# PPI 2300am by Shawnk



## DBlevel (Oct 6, 2006)

Simply amazing work by Shawn King on a PPI 2300am.........

Was excited to pick this amp up first of the year and even more excited once Shawn got it and started working on it! Pics really do not do the work justice!


----------



## soccerguru607 (Nov 4, 2009)

You should also show some pictures of the Earthquake PA4300 here....


----------



## DBlevel (Oct 6, 2006)

soccerguru607 said:


> You should also show some pictures of the Earthquake PA4300 here....


Your right Jimmy..........

A pair of Shawnk's best for myself......... Among many!


----------



## danno14 (Sep 1, 2009)

I love to see pride of workmanship evidenced in a finished product!

Kudos to Shawn and congrats to you


----------



## deeppinkdiver (Feb 4, 2011)

Holy sh*t Russ, these look amazing... Dang, I wasnt thinking when I looked at that list you sent of it being THAT Earthquake..


----------



## DBlevel (Oct 6, 2006)

Thanks Steve and Dan! A couple of the great OS amps Shawn has done among many of the others sitting here........and more to come.


----------



## Old Skewl (May 30, 2011)

Beautiful!! That earthquake makes the 2300am look small. Lol! 

I sure miss my PPI m/am series amps. They sound very nice. ShawnK does do some nice meticulous work.


----------



## knever3 (Mar 9, 2009)

Wow!!! I would like to see some more close-up shots and a description of what was done. Fantastic work Shawn.


----------



## Darth SQ (Sep 17, 2010)

DBlevel said:


> Simply amazing work by Shawn King on a PPI 2300am.........
> 
> Was excited to pick this amp up first of the year and even more excited once Shawn got it and started working on it! Pics really do not do the work justice!


Beautiful work!
That board never looked that good from the factory. 


Bret
PPI-ART COLLECTOR


----------



## grinkeeper (Jun 26, 2015)

Can someone please post some links or contact info for Shawn King.I have a 2300am in great shape but has some smoked power supply fets.. The art work still looks amazing and its a nice pieces of car audio history.


----------



## soccerguru607 (Nov 4, 2009)

grinkeeper said:


> Can someone please post some links or contact info for Shawn King.I have a 2300am in great shape but has some smoked power supply fets.. The art work still looks amazing and its a nice pieces of car audio history.
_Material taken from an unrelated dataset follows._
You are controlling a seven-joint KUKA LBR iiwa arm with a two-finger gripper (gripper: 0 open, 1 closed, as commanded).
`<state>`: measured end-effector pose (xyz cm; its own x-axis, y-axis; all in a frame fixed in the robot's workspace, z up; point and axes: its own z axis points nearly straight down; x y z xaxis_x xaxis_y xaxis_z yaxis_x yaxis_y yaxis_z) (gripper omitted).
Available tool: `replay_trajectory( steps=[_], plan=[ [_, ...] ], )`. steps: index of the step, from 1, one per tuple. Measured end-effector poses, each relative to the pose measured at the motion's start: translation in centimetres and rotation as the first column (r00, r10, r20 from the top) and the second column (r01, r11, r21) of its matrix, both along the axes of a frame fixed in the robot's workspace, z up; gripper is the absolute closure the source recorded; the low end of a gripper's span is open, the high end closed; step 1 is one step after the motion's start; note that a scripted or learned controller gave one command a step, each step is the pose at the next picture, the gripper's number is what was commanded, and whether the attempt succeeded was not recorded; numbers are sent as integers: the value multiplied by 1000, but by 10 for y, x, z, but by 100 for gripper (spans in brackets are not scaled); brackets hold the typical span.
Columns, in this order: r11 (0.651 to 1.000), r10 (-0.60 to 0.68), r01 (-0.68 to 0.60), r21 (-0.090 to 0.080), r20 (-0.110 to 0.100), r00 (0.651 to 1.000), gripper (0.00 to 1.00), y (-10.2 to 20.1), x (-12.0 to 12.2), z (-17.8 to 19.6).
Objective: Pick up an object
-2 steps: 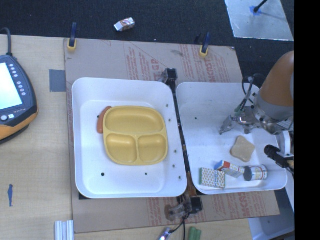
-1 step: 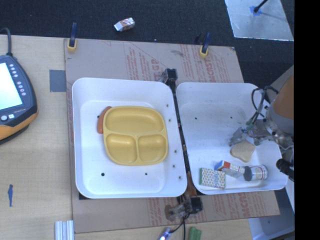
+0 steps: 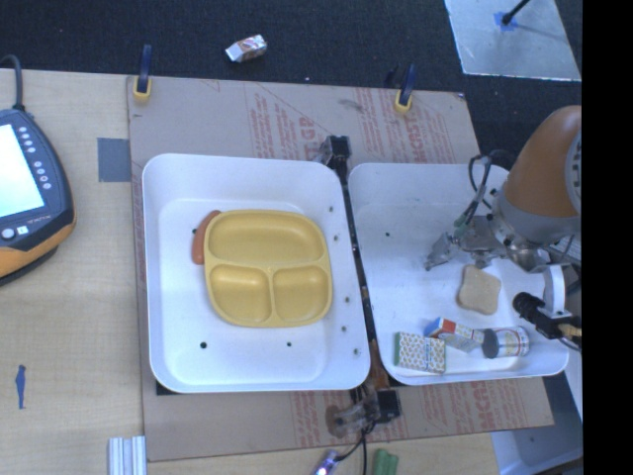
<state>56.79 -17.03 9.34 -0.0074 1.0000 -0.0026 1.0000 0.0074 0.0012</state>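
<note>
Arm reaching in low over right bin [image 3: 396,191], claw [image 3: 457,248] spread wide, nothing between fingers, tan sponge [image 3: 480,290] just beside it

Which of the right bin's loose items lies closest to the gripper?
The tan sponge. It lies just below the gripper, while the tube and the green packet sit farther down, along the bin's lower edge.

The pale wooden desk [image 3: 69,364] carries a brown cardboard sheet [image 3: 297,117], held at its far edge by two clamps — one [image 3: 143,79] at the left corner, one [image 3: 404,92] toward the right. Two white bins sit on the cardboard, the left bin [image 3: 163,265] just beside the right bin [image 3: 396,206]. A handheld pendant [image 3: 25,201] lies at the desk's left edge.
</note>
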Motion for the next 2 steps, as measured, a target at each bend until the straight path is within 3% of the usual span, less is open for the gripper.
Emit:
replay_trajectory(
  steps=[1, 2],
  plan=[
    [1000, -6, 6, 3, -3, 1000, 0, -32, 16, -1],
    [1000, -2, 2, 2, -5, 1000, 0, 12, -38, -2]
  ],
)
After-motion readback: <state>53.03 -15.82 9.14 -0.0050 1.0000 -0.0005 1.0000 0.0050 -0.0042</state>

I sent a text to Shawn for you


----------



## grinkeeper (Jun 26, 2015)

I was hoping to get some info on what parts you used for this rebuild.
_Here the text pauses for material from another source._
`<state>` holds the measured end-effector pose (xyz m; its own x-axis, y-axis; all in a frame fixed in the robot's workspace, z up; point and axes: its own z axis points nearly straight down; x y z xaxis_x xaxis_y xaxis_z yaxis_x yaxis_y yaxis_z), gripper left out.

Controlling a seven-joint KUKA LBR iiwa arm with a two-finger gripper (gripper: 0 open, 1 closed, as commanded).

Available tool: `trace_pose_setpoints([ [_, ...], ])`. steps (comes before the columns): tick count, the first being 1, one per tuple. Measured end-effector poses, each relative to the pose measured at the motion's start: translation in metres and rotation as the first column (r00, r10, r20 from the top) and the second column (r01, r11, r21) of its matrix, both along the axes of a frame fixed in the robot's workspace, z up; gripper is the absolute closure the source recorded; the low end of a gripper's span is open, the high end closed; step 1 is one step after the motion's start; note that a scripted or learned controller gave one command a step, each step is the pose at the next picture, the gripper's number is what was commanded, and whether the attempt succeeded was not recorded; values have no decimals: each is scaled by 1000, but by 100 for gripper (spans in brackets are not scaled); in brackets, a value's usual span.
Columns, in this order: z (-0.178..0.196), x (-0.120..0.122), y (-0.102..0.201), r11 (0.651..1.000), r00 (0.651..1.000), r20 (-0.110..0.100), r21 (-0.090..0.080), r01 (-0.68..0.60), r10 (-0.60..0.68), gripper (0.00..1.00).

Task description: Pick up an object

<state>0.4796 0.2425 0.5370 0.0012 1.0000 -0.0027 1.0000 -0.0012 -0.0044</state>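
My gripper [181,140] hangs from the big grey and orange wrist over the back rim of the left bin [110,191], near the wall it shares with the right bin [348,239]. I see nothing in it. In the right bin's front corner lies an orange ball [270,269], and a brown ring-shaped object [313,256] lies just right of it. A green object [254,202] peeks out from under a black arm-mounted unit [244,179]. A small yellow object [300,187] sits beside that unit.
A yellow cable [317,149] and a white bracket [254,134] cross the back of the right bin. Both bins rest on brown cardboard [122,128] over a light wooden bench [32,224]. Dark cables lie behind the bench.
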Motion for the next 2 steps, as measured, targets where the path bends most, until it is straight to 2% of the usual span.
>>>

I was wondering what you used for power supply and output stage fets?
Did you change out the Op-amps?

Any other other tips on modifications you performed would be very much appreciated.


----------



## GEM592 (Jun 19, 2015)

Very nice, I"m running a 2200 AM on mids and it sounds great but the paint isn't as nice and it isn't finished quite as well. Some of the best.


----------